§ **Assigned task**
The listing below must be repeated word for word, with its images excluded.

§ **Provided data**
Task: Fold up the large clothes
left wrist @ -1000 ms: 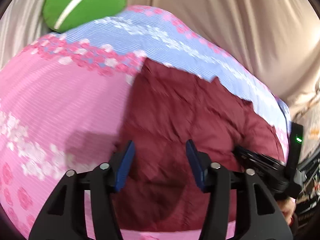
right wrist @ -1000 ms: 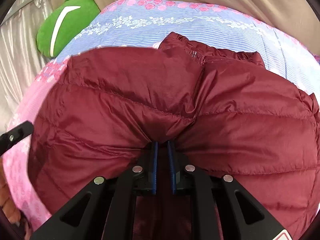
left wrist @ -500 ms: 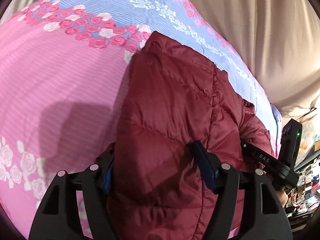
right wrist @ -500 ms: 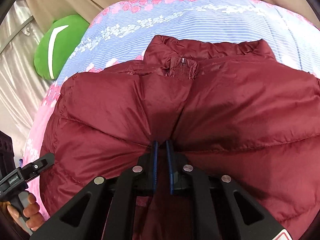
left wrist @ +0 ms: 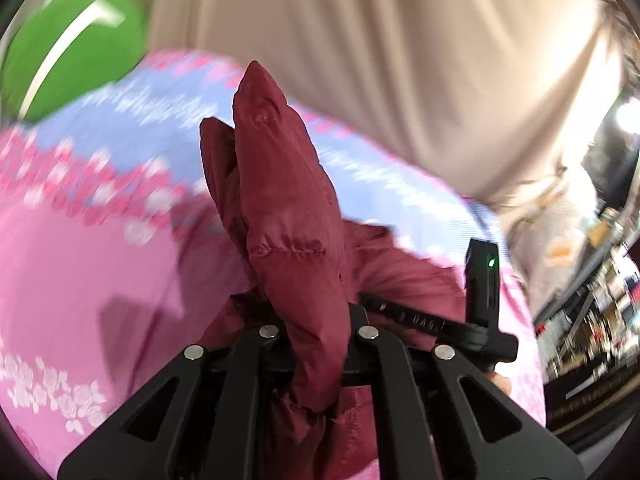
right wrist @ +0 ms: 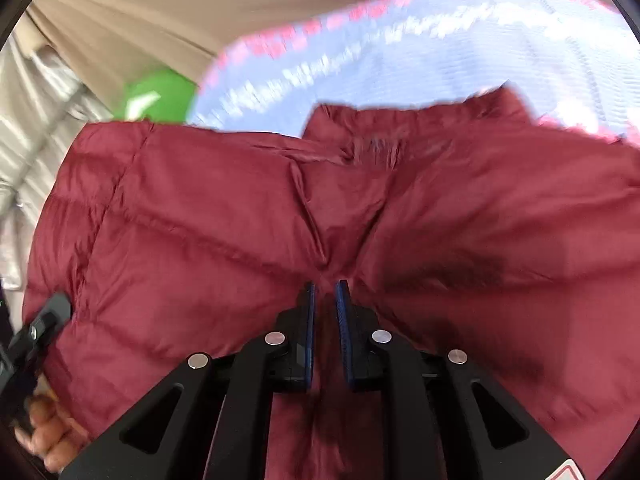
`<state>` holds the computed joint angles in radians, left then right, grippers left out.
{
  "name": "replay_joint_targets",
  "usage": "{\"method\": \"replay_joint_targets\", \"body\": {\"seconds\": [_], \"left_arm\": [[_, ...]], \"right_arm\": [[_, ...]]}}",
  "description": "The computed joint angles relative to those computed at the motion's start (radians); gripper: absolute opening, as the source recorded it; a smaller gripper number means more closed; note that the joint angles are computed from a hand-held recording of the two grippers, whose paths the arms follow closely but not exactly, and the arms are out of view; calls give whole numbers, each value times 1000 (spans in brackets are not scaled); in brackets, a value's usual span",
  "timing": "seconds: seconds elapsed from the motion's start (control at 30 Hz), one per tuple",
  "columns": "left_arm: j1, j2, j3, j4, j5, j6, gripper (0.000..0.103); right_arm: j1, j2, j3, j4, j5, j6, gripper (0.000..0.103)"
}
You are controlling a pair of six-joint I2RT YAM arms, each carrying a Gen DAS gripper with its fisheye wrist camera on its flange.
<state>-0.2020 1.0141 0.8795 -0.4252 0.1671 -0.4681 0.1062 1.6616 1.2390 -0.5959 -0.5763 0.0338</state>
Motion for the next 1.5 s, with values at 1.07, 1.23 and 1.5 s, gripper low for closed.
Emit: {"method": "replay_joint_targets", "body": {"seconds": [1.07, 1.23, 1.5], "left_arm": [[-454, 289, 286, -15, -319, -84, 6], [-501, 383, 350, -11, -357, -59, 6], [-557, 615, 506, -26, -337, -20, 6]], "right_arm": [[49, -14, -102, -52, -17, -140, 11], [-156, -57, -71, -216, -218, -240, 10], [-656, -205, -106, -249, -154, -364, 10]]}}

§ **Result of the task**
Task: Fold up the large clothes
left wrist @ -1000 ms: 
right wrist @ -1000 ms: 
left wrist @ -500 ms: 
right wrist @ -500 ms: 
left wrist @ +0 ms: 
right wrist @ +0 ms: 
`<state>` holds the computed joint angles in radians, left then right, grippers left out.
{
  "name": "replay_joint_targets",
  "usage": "{\"method\": \"replay_joint_targets\", \"body\": {\"seconds\": [_], \"left_arm\": [[_, ...]], \"right_arm\": [[_, ...]]}}",
  "description": "The computed joint angles relative to those computed at the motion's start (radians); gripper: absolute opening, as the source recorded it; a smaller gripper number means more closed; note that the joint angles are computed from a hand-held recording of the two grippers, whose paths the arms follow closely but not exactly, and the arms are out of view; calls give whole numbers, each value times 1000 (spans in brackets are not scaled); in brackets, a value's usual span",
  "timing": "seconds: seconds elapsed from the motion's start (control at 30 Hz), one per tuple",
  "columns": "left_arm: j1, j2, j3, j4, j5, j6, gripper (0.000..0.103); right_arm: j1, j2, j3, j4, j5, j6, gripper (0.000..0.103)"
}
You are controlling a pair of six-joint I2RT YAM arms, each carrying a Gen DAS gripper with its fisheye wrist camera on its flange.
<state>-0.2020 1.0141 0.8795 -0.4252 0.1671 -0.4681 0.1062 1.6616 1.2390 -0.5959 -0.5763 0.0338</state>
Motion for the next 1.5 s, with values at 1.07, 1.23 and 1.5 s, gripper low for closed.
Emit: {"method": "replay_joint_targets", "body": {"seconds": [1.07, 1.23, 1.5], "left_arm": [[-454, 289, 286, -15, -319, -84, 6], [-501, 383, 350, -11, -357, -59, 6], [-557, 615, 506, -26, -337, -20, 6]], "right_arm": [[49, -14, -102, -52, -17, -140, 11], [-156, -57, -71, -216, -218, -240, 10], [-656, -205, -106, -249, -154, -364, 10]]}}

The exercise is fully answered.